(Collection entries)
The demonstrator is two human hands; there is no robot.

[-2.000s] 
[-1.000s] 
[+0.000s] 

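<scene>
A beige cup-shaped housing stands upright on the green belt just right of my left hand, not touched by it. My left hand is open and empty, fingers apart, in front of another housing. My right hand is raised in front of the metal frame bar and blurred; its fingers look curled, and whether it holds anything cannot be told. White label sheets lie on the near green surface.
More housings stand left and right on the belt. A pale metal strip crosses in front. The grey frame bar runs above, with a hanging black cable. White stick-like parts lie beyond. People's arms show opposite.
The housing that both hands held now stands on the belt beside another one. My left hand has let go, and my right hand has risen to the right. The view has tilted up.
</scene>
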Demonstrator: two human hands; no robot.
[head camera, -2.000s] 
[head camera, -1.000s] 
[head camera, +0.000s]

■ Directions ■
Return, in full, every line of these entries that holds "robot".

■ Exercise answer ■
The demonstrator is two human hands; there is no robot.
Demonstrator: two human hands; no robot.

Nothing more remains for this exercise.